Deferred to production (honest gaps):
- The runtime here is Node's
WebAssembly, becausewasmtimeis not installed in this environment. Thelattice_ms_*host functions inrunner/host.mjsare a JS model of the C-ABI host functions. Production is a C++/wasmtime host embeddingliblatticedirectly, whose imports call straight into the core (thenative_host/shim already is that bridge for the native-link tier). The Node host reproduces the same observable behaviour so the write-once proof holds. - No microVM here — the native-isolation tier (§8) is designed, not built.
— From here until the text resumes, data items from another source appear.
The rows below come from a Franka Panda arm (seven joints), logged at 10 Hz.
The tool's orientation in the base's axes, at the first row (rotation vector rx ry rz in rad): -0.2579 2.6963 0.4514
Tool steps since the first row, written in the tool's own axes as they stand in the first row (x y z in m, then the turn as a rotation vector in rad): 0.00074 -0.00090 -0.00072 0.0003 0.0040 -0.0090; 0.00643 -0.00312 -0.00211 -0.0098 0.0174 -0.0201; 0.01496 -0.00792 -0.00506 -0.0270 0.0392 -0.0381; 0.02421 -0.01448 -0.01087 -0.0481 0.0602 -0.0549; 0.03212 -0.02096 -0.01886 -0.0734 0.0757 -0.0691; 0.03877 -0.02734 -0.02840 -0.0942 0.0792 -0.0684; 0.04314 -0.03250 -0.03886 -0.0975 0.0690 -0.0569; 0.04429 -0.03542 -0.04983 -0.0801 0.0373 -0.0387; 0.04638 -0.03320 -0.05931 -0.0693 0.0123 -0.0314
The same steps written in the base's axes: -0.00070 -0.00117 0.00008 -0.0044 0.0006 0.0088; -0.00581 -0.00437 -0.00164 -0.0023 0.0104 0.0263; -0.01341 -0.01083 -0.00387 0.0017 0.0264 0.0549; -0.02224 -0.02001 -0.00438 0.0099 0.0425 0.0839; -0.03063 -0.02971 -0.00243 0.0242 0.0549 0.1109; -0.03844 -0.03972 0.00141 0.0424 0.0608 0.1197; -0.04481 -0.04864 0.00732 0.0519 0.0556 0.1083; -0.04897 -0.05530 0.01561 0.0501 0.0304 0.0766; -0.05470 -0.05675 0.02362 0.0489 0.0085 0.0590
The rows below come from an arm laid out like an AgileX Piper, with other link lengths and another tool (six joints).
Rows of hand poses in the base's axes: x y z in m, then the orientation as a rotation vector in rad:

- The web fetch is offline in this sandbox: the sample targets an allow-listed
127.0.0.1:9that refuses fast, yielding a deterministicCONNECT_FAILso the mediated path is exercised end-to-end without a live external server. Production issues the real request on a worker thread (C16), still egress-gated. - Native ELF/PE inspection is defence-in-depth only and is not the isolation boundary for untrusted native code.
10. Files¶
host/lattice-wasm-host/include/lattice_managed.h— the dual-target managed-sim C ABI (the capability surface).host/lattice-wasm-host/sample/game_sim.cpp— the one write-once sim source.host/lattice-wasm-host/sample/tampered_module.c— the malicious module the scan must reject.host/lattice-wasm-host/native_host/lattice_ms_native.cpp— native shim (lattice_ms_* over liblattice) + native harness.host/lattice-wasm-host/runner/allowlist.mjs— import-allowlist + limits scan.host/lattice-wasm-host/runner/host.mjs— the Node managed host (sandbox runner).host/lattice-wasm-host/test/run-tests.mjs— the runtime test suite (T1–T5).host/lattice-wasm-host/build.sh— dual-compile (native + wasm + tampered).control-plane/lattice-console/src/.../Modules/WasmImportScanner.cs— server-side scan.control-plane/lattice-console/src/.../Services/ModuleBuildService.cs,Domain/ModuleBuild.cs, endpoints inProgram.cs— upload → scan → register.control-plane/lattice-console/tests/.../ModuleScanGateTests.cs— the scan gate tests.